The content of lymphocytes is 80-85%, neutrophils 3-5%.

Analysis process

Typically, cerebrospinal fluid is obtained using a lumbar puncture to obtain a sample. Sometimes it is necessary to do a ventricular (ventricular) or suboccipital (occipital) puncture, but this is not common. The price of the procedure varies depending on the type of fluid taken; the cost also varies depending on the location and complexity of the study.


A sequential description of the procedure, which lasts on average 40-50 minutes, is as follows:

  1. The patient takes a horizontal position and pulls his legs to his stomach and his head to his chest (during lumbar puncture). In other types - lying or sitting.
  2. The desired area is treated with iodine and alcohol.
  3. For pain relief, novocaine is injected into the puncture area.
  4. The needle passes between the 3rd and 4th or 5th and 6th vertebrae (for lumbar puncture), between the temporal, parietal and frontal bones (for ventricular puncture), between the second cervical vertebra and the occipital bone (for occipital puncture).
  5. CSF is collected. By the way the liquid flows out, deviations can be judged. Normally, it is released in drops, but with an increase in intracranial pressure it runs rapidly. A pressure gauge is used to determine pressure.
  6. The needle is removed and the puncture area is covered with a sterile napkin.
  7. The patient is prescribed bed rest for a day.

The resulting liquor must be immediately delivered to the laboratory.

Pathologies of cerebrospinal fluid and their consequences

First of all, of course, experts pay attention to changes in the color of the liquor. So, with a yellow-brown or greenish-gray tint, a tumor neoplasm in the brain, or, less commonly, hepatitis, should be excluded. Whereas a reddish color indicates possible hemorrhage in the ventricles and subarachnoid space. Sometimes this result is a consequence of a traumatic brain injury.

Turbidity and the presence of sediment in the cerebrospinal fluid are an indication for emergency medical intervention. Most often, pathogenic microorganisms are implicated as the cause of infectious brain damage. An increase in cerebrospinal fluid pressure is an indication of its excessive accumulation in the brain cavities, for example, during concussions and bruises, fractures of the cranial bones or pressure on tumor tissue.

Detection of glucose in the cerebrospinal fluid is a harbinger or consequence of diabetes, encephalitis or even tetanus.
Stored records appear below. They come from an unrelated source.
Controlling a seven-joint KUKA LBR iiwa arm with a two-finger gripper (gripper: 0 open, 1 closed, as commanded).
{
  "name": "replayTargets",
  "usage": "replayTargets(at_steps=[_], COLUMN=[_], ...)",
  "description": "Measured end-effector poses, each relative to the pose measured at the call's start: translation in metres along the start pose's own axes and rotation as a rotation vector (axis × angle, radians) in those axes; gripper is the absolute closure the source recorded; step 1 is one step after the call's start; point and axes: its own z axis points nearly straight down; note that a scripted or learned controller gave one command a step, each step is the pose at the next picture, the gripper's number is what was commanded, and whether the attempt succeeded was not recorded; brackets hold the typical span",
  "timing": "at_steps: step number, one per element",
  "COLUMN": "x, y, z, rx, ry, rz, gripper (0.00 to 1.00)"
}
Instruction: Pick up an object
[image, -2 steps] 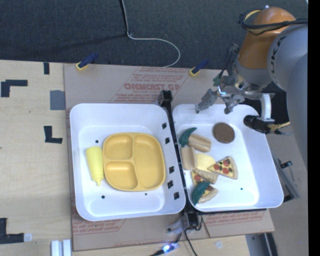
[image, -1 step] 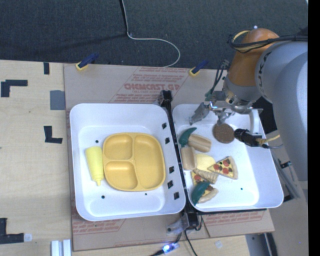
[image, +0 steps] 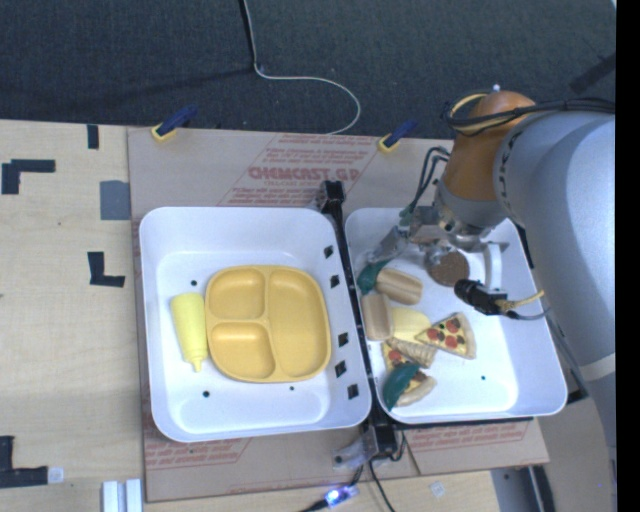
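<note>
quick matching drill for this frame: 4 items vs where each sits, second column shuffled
Items:
1. yellow divided plate
2. yellow squeeze bottle
3. pizza slice
4. gripper

Places:
A. right bin, toward its middle
B. left bin, beside the left wall
C. over the right bin's far left part
D. middle of the left bin

Pairs: 1-D, 2-B, 3-A, 4-C

Two white bins stand side by side: the left bin (image: 160, 330) and the right bin (image: 520, 385). The left one carries one yellow divided plate (image: 268, 322) and one yellow squeeze bottle (image: 189, 328). The right one carries one pizza slice (image: 450, 335), one tan roll (image: 399, 286), and a few more small toy foods too jumbled to count.
</note>
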Motion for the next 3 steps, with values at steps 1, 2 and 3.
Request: replayTargets(at_steps=[1,2,3], x=[0.001,0.002,-0.006], y=[0.0,0.0,0.004], z=[0.008,-0.002,-0.051], rx=[-0.001,0.0,-0.004], ry=[0.0,0.0,-0.001], rz=[-0.002,-0.002,-0.001], gripper=[0.0,1.0,1.0])
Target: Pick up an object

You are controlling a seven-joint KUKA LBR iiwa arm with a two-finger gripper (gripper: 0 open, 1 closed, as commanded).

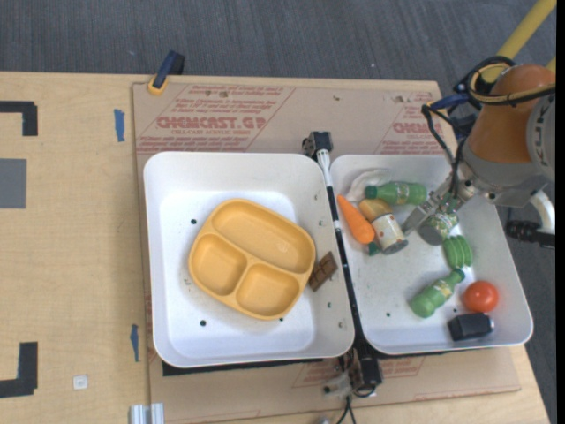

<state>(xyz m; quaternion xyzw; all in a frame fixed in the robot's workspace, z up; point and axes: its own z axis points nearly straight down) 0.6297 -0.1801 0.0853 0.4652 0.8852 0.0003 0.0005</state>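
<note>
The end effector (431, 222) hangs low in the right bin (516, 325), fingers spread around nothing, between a can (388, 233) and a green bottle (458, 253), near the bin's far edge.

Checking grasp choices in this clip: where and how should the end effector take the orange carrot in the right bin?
Grip the carrot across its thick middle, coming from above. It lies flat and slanted, tapering to one end, close to the bin's left wall. A small can sits against its right side, so close the fingers across its width, from upper right and lower left.
</note>
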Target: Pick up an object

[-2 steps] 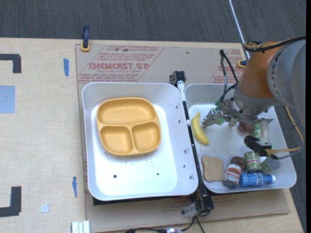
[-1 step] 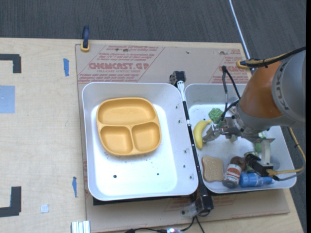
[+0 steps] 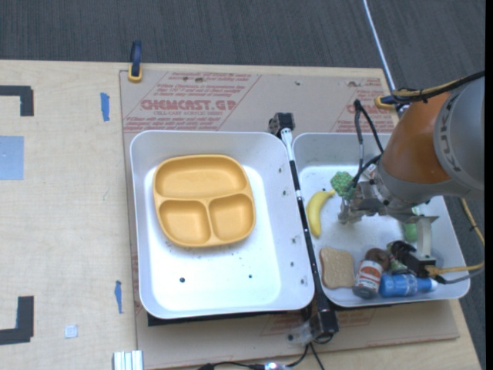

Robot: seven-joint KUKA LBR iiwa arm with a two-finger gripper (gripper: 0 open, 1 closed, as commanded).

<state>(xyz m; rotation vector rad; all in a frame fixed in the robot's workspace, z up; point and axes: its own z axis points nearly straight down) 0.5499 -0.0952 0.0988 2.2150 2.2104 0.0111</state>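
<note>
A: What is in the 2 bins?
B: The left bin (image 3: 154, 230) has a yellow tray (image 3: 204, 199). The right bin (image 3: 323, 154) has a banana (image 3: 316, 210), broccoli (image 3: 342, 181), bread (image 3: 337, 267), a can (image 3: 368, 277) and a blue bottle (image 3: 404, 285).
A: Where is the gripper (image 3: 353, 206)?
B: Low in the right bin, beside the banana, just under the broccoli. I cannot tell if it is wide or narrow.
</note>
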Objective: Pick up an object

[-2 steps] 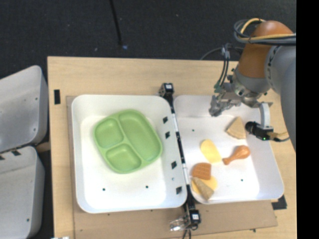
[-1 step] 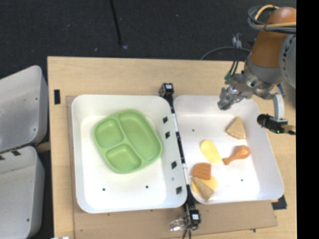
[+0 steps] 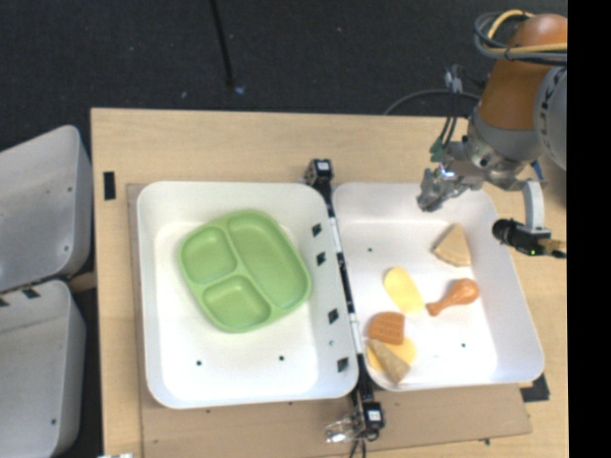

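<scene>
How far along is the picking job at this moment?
Nothing looks picked yet. The gripper is over the far edge of the right bin, apart from the tan wedge, yellow piece and orange drumstick lying there. Left: descend, grasp one, lift.

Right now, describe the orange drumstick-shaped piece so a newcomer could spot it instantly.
Take the right-hand white bin, the one the arm reaches over. Near its right wall, below the tan wedge and right of the yellow piece, lies the drumstick. It alone has a round orange head narrowing to a thin handle.
</scene>
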`<action>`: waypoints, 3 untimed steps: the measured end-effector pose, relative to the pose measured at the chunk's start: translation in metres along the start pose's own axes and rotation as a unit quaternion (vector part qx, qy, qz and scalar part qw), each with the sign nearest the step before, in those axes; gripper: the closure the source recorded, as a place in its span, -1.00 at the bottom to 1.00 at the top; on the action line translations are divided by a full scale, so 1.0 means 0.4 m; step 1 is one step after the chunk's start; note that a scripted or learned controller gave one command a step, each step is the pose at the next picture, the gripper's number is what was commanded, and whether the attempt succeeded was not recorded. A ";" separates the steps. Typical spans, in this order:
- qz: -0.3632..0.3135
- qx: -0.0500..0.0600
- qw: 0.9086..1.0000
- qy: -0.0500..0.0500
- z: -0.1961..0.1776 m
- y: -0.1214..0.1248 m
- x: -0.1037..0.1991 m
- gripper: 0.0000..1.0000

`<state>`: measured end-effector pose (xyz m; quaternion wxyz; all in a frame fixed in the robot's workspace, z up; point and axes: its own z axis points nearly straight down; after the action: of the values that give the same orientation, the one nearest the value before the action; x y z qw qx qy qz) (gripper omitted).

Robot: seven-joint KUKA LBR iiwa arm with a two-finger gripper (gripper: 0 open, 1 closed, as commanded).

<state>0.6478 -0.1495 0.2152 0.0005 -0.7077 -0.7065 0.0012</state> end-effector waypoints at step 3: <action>-0.005 0.001 1.000 0.001 -0.031 -0.083 0.424 1.00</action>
<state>0.6149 0.0204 0.2275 0.0024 -0.7042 -0.7100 0.0011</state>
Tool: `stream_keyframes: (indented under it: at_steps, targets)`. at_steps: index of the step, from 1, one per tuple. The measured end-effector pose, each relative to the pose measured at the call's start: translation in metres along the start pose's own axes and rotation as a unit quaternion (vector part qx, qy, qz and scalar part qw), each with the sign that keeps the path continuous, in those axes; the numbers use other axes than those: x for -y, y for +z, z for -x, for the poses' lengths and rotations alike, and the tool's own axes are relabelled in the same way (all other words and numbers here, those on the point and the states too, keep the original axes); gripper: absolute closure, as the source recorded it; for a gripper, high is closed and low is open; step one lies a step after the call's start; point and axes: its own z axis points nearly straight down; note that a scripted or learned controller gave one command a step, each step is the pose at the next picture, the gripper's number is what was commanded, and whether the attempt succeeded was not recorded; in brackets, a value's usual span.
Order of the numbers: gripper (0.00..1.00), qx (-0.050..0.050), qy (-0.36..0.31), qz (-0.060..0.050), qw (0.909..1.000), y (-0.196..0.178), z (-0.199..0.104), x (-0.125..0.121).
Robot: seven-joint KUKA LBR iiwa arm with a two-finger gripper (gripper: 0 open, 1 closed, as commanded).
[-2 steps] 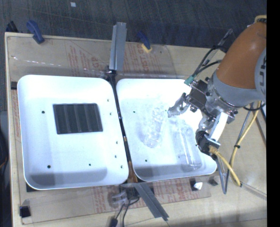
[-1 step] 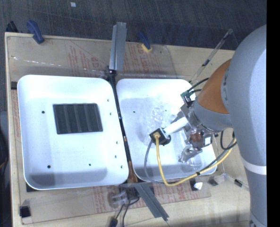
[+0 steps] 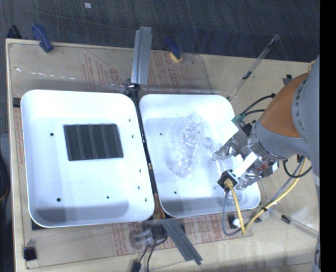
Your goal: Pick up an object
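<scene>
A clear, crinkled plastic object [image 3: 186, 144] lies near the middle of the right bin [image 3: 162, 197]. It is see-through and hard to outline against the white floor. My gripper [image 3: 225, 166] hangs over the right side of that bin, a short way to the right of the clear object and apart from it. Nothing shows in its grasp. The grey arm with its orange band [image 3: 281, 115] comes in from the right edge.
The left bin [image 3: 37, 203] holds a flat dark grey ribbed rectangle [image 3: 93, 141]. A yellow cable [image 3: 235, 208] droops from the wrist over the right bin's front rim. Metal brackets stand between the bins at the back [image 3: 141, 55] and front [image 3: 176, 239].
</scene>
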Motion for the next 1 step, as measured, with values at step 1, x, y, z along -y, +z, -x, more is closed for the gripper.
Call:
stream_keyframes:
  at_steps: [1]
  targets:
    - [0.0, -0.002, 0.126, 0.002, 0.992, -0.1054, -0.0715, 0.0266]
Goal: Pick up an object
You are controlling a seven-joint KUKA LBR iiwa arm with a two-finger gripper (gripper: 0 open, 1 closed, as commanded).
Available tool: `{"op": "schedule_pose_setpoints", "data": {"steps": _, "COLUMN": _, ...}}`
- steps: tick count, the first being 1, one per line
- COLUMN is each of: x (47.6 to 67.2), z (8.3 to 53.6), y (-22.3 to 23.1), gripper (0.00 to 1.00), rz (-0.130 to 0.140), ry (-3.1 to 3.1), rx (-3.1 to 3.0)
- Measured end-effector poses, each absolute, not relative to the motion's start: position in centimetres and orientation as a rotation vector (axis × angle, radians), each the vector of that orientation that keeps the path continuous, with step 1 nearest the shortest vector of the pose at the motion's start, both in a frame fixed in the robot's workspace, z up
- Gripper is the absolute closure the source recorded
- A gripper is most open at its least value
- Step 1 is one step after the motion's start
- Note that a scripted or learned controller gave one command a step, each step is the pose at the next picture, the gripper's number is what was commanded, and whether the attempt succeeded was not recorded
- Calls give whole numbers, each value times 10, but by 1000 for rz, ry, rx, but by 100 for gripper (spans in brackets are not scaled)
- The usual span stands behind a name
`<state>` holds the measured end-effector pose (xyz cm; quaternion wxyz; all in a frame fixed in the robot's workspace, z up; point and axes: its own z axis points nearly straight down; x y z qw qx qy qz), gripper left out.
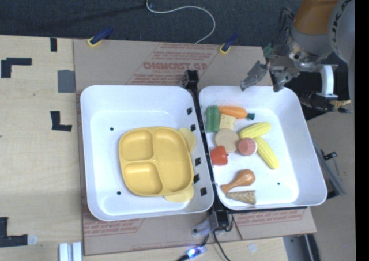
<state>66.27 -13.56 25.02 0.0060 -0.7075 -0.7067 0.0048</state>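
Note:
The right bin (291, 107) holds several toy foods: an orange carrot (233, 112), a green vegetable (213, 118), two yellow corn cobs (255, 130) (267, 152), a pink round piece (247, 147), a beige disc (226, 138), a red piece (218, 155), a brown drumstick (238, 180) and a tan wedge (242, 197). My gripper (264, 79) hangs open above the far rim of the right bin, with nothing between its fingers. It is up and to the right of the carrot.
The left bin (98, 104) carries a yellow divided tray (155, 160) over a yellow plate. Both bins rest on cardboard (155, 61). A white cable (190, 9) loops on the dark surface behind. Black clips run along the seam between the bins.

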Motion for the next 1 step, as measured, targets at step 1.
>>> {"op": "schedule_pose_setpoints", "data": {"steps": 1, "x": 665, "z": 259, "y": -135, "gripper": 0, "rz": 2, "ry": -2223, "rx": -2219}}
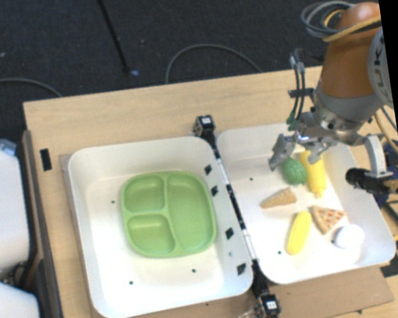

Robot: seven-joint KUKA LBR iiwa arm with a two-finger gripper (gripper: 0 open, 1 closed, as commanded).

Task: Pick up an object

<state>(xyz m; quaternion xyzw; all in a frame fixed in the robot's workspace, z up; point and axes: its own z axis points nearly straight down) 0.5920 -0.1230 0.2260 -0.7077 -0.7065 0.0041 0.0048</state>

The doctor will recommend additional examinations - magnetic resonance imaging, bacteriological culture of fluid, blood for tumor markers, PCR diagnosis of various infections. After all, establishing an accurate diagnosis contributes to the optimal selection of a treatment regimen. If you contact a doctor late, this is due to the functions of the cerebrospinal fluid, which aggravates the situation - metabolic disorders, paresis and paralysis, epilepsy and dementia, as well as death, develop.

To prevent various complications, doctors urge people to take care of their own health, give up bad habits, eat right and undergo preventive medical examinations in a timely manner.